A primeira delas é a Tamara Klink, que tem duas leituras muito agradáveis sobre suas experiências na navegação e na poesia (gostei de Mil Milhas, seu primeiro livro, mais do que de Um Mundo em Poucas Linhas, o segundo). A segunda, numa seara parecida, é a Bárbara Veiga, que navegou por sete anos com o Greenpeace e a Sea Shepherd fazendo ativismo ambiental e relatou suas aventuras num livro muito interessante (Sete Anos em Sete Mares).
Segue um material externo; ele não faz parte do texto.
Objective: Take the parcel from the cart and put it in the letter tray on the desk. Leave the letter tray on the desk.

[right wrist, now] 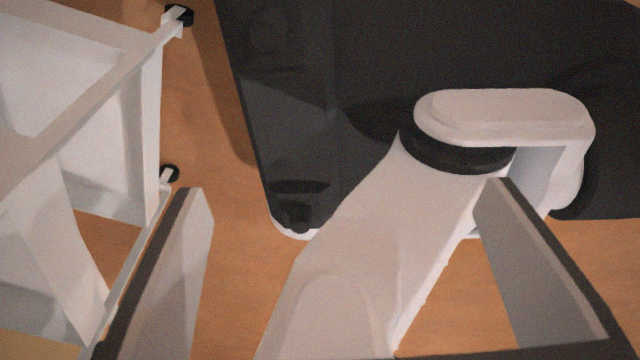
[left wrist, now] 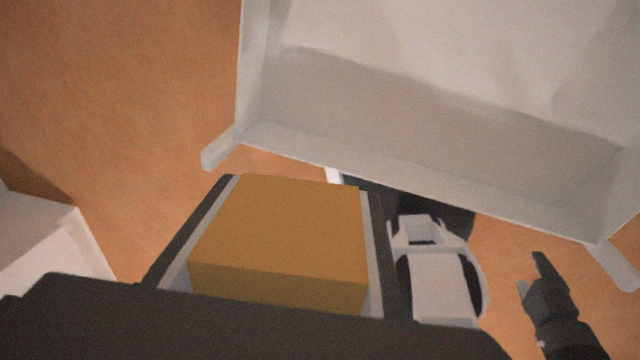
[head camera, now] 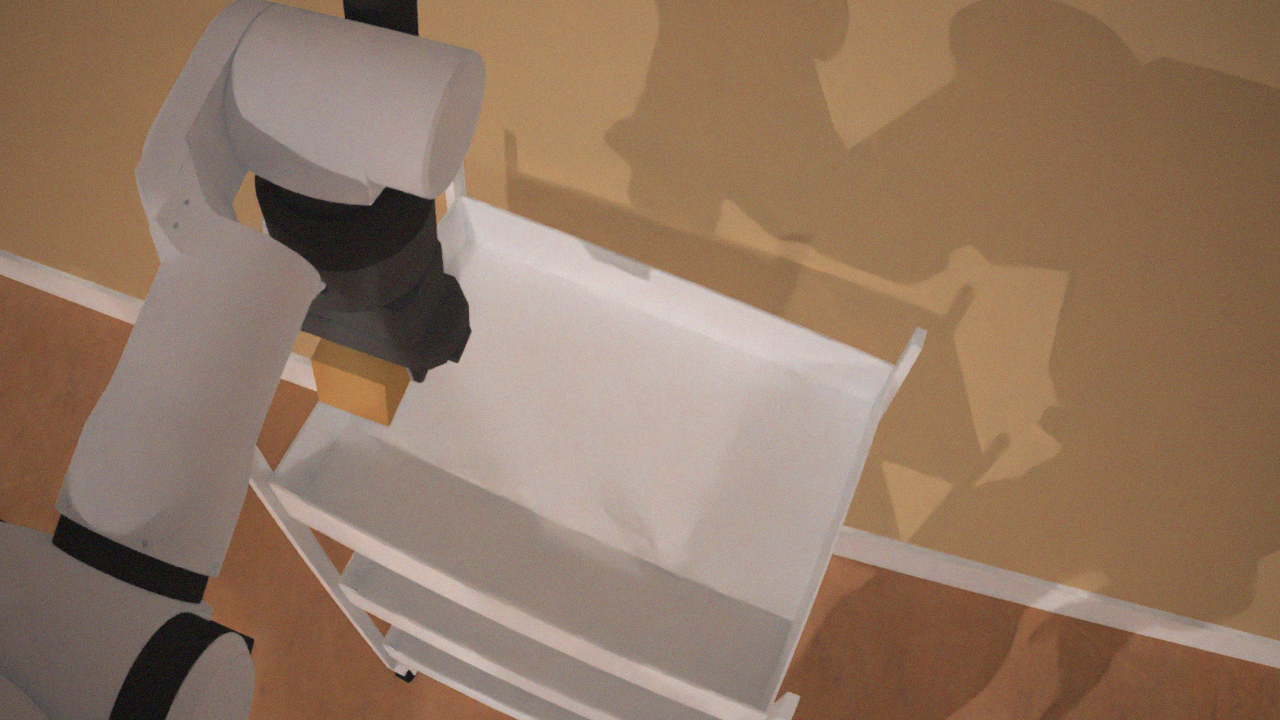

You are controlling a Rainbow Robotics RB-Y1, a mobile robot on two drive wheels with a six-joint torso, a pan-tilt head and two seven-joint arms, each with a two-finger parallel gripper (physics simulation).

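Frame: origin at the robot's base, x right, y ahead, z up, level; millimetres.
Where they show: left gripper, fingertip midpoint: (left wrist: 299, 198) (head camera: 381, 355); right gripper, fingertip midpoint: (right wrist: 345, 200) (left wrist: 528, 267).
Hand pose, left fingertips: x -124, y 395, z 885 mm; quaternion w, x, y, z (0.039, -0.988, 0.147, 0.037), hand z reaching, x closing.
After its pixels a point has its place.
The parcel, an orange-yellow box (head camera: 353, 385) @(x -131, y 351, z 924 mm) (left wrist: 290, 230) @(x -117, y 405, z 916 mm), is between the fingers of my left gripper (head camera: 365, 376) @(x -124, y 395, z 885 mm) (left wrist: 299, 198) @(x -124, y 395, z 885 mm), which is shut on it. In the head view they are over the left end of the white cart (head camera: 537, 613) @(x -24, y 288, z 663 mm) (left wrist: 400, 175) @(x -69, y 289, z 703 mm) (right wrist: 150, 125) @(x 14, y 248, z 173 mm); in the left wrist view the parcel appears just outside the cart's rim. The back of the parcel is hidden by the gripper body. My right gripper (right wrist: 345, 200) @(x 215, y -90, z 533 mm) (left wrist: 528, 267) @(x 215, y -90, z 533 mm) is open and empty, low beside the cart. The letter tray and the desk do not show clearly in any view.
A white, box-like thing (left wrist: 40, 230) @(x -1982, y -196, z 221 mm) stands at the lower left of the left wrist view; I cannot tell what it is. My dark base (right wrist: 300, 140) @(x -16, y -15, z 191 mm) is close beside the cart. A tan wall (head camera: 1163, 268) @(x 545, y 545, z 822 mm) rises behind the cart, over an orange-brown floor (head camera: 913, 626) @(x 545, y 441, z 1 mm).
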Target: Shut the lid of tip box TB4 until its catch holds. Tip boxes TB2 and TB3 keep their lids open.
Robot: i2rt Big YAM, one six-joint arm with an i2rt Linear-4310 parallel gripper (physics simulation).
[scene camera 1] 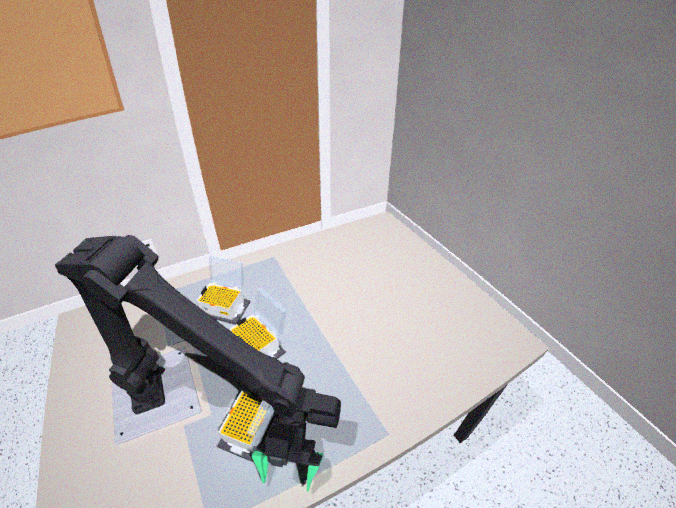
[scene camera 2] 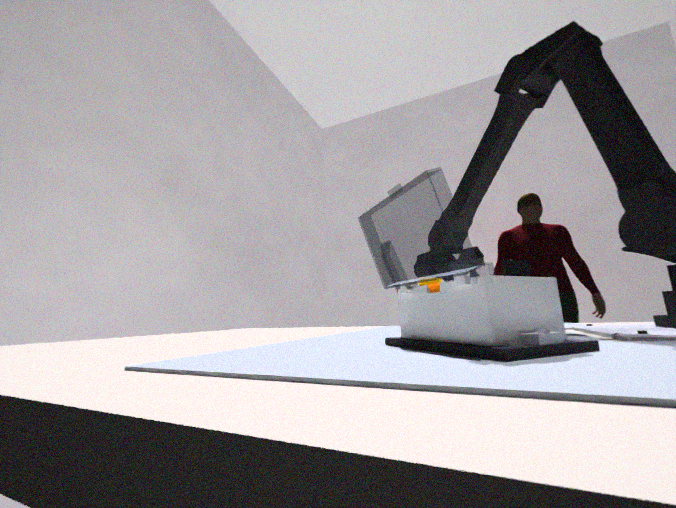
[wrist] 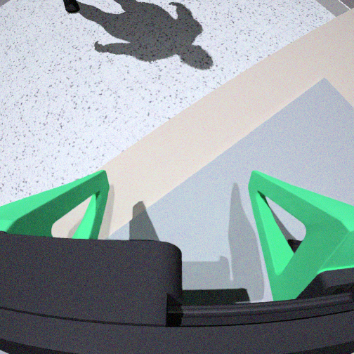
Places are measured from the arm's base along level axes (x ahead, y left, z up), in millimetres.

Espero que gostem!
(A propósito, comecei, há dois ou três anos, a tentar ler pelo menos um livro escrito por mulheres para cada outro escrito por um homem, mas confesso que careço de sugestões para manter esse projeto vivo—fica o pedido agradecido, caso você tenha alguma)
O Tâmisa
Ainda no espírito aquático, a dica turística não solicitada dessa edição é o passeio de barco no Tâmisa, que eu fiz no último final de semana. Além de ser um meio de transporte real para certas partes da cidade—eu me transportei efetivamente de Embankment, que fica mais ou menos no centro, para Greenwich, no leste—é um traslado muito agradável, durante o qual é possível ver vários pontos turísticos importantes, além de congelar um pouco a sua bocheca dependendo do vento.
O Tâmisa é um rio muito emblemático para Londres, como todo mundo sabe. Além de ser a principal referência geográfica da cidade e parte importante de vários dos seus cartões postais, o rio, segundo fontes que eu não chequei, provê dois terços da água que é consumida por aqui—sobretudo aquela famosa tap water, que a gente adora pedir gratuitamente nos restaurantes. Gostei de saber, no espírito do frio do inverno, que alguns séculos atrás o Rei da Noruega deu um urso de polar de presente para Henrique III, rei britânico da época. Consta que o mamífero morava na Tower of London, e ocasionalmente nadava pelo Tâmisa. Se está na internet é porque é verdade.
Obrigado pela leitura!
Essa é a primeira edição dessa newsletter, cuja história eu contei aqui. Isso tem alguns significados. O primeiro é que o formato para as próximas pode mudar, então não se apegue muito a este aqui. O segundo é que seu comentário será particularmente bem-vindo—mesmo se ele vier no espírito do Nando, que escreveu este aqui depois de ler uma entrevista minha num site de notícias um tempo atrás.
Um verso de cortesia
Gênero misto, literário Um editorial por vez Aqui, o mesmo fuso-horário E mais três
Gabri
Estou girando em torno deste trecho: "Acho que o segredo para ser brasileiro é esse, aliás: apostar de forma cautelosamente esperançosa em algumas frentes, a despeito das outras. No meio tempo, celebrar o carnaval. Acho que vale a pena, apesar de tudo." Acho que vou ficar pensando sobre isso por uns dias. Brilhante, Gabri!